#### WHAT IS BEING ASKED:
Wherever the string "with" appears in the records, return the line that holds it.

--------------------------------------------------

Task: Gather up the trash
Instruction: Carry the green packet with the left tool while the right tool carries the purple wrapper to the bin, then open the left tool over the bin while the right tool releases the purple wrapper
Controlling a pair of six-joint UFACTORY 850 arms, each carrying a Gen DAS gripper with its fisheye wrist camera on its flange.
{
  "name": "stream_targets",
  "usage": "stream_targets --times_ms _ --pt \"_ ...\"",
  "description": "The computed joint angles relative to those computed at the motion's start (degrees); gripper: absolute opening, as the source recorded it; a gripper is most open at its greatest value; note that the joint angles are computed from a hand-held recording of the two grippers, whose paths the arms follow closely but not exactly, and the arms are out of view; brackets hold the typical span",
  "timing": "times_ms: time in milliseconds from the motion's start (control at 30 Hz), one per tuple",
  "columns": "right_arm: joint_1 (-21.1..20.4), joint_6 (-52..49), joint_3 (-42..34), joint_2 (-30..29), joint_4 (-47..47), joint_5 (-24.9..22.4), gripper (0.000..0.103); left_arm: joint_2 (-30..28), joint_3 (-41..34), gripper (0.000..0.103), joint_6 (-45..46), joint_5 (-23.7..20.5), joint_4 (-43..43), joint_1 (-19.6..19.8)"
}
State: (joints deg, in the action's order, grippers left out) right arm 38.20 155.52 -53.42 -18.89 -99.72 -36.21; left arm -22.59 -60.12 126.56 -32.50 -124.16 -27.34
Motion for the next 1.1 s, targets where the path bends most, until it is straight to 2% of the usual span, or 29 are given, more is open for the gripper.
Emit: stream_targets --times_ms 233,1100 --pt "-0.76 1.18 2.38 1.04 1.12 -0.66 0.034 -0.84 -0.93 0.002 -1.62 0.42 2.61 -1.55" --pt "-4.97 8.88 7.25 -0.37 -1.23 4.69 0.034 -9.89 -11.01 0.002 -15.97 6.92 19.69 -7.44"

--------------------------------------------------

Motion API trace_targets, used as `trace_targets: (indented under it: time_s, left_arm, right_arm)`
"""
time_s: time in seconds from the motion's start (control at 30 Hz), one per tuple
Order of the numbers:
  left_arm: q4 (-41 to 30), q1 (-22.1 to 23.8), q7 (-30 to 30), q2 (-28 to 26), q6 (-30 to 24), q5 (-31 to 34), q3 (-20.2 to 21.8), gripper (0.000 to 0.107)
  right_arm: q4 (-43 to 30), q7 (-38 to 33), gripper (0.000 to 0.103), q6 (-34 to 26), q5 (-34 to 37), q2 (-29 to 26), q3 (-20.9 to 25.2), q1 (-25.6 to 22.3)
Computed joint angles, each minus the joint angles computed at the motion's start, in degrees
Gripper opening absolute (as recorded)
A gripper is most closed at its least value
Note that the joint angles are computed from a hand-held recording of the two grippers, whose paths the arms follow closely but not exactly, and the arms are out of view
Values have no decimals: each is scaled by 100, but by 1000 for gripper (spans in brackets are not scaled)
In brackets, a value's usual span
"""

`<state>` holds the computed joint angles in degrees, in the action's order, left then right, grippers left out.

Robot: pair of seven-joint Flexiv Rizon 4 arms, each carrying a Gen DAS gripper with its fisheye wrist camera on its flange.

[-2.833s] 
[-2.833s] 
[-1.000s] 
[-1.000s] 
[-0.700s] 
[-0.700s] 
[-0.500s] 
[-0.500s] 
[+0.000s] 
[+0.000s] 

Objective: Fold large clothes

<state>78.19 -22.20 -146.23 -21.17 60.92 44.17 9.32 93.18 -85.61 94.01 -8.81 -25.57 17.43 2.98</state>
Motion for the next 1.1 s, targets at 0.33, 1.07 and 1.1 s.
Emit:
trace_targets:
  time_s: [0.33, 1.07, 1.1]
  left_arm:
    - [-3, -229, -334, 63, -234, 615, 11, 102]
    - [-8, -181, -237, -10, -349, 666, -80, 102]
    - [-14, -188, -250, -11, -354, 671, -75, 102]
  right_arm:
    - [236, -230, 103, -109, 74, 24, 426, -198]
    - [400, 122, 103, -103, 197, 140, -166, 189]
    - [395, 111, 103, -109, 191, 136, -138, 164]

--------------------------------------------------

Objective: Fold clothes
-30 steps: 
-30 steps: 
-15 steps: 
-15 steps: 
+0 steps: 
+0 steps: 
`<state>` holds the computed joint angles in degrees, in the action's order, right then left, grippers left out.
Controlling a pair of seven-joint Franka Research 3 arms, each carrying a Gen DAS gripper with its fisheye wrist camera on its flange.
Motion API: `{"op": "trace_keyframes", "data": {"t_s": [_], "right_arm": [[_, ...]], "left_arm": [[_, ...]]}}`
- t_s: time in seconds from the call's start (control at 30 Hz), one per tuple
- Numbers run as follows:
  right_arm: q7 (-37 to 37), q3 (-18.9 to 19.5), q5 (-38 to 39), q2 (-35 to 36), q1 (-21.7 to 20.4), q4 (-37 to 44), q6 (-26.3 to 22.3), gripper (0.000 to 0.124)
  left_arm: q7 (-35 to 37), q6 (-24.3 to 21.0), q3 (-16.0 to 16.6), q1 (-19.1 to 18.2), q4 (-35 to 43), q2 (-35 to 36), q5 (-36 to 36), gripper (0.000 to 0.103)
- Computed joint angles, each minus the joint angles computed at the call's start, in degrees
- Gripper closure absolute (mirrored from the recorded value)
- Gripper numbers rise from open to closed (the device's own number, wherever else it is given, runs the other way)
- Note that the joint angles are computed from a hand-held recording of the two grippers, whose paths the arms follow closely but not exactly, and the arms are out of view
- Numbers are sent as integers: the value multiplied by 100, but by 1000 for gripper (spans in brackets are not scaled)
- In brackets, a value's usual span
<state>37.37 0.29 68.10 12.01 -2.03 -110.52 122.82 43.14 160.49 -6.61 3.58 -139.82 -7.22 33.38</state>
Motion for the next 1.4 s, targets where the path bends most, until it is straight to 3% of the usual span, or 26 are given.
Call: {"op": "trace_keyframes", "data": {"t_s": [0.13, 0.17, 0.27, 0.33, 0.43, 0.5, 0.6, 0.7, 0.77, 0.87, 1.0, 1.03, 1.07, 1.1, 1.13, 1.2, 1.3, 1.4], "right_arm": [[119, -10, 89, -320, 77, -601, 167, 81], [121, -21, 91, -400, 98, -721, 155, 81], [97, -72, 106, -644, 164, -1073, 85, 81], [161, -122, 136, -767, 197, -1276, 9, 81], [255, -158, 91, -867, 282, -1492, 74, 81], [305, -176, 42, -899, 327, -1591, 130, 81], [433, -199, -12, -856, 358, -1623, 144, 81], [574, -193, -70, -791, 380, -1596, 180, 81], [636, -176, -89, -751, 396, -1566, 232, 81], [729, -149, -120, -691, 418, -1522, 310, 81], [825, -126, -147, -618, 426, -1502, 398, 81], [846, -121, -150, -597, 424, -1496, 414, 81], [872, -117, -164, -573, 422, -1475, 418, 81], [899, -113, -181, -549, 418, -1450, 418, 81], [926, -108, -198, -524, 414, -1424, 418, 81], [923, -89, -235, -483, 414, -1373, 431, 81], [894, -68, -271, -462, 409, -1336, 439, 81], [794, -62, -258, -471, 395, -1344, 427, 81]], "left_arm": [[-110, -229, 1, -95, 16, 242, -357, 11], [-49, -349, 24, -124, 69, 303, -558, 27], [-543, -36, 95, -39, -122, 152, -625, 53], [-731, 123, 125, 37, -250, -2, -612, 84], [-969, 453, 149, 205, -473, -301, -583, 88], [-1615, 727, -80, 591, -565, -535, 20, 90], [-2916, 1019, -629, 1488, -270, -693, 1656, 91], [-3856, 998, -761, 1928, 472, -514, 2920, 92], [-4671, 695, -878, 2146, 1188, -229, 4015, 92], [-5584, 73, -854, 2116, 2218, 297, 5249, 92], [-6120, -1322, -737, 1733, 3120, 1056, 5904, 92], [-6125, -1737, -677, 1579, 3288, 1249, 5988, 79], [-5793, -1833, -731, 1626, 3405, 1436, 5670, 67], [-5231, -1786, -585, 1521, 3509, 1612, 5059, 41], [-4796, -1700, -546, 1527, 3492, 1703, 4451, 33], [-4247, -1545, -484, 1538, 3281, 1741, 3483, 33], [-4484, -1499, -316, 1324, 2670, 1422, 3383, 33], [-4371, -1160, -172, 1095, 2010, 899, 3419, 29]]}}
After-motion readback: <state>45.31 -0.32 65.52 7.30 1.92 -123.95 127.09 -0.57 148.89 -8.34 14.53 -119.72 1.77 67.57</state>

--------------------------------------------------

#### EXERCISE SOLUTION:
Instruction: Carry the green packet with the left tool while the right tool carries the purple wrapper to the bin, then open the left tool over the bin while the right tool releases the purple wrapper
Controlling a pair of six-joint UFACTORY 850 arms, each carrying a Gen DAS gripper with its fisheye wrist camera on its flange.
Robot: pair of seven-joint Flexiv Rizon 4 arms, each carrying a Gen DAS gripper with its fisheye wrist camera on its flange.
Controlling a pair of seven-joint Franka Research 3 arms, each carrying a Gen DAS gripper with its fisheye wrist camera on its flange.

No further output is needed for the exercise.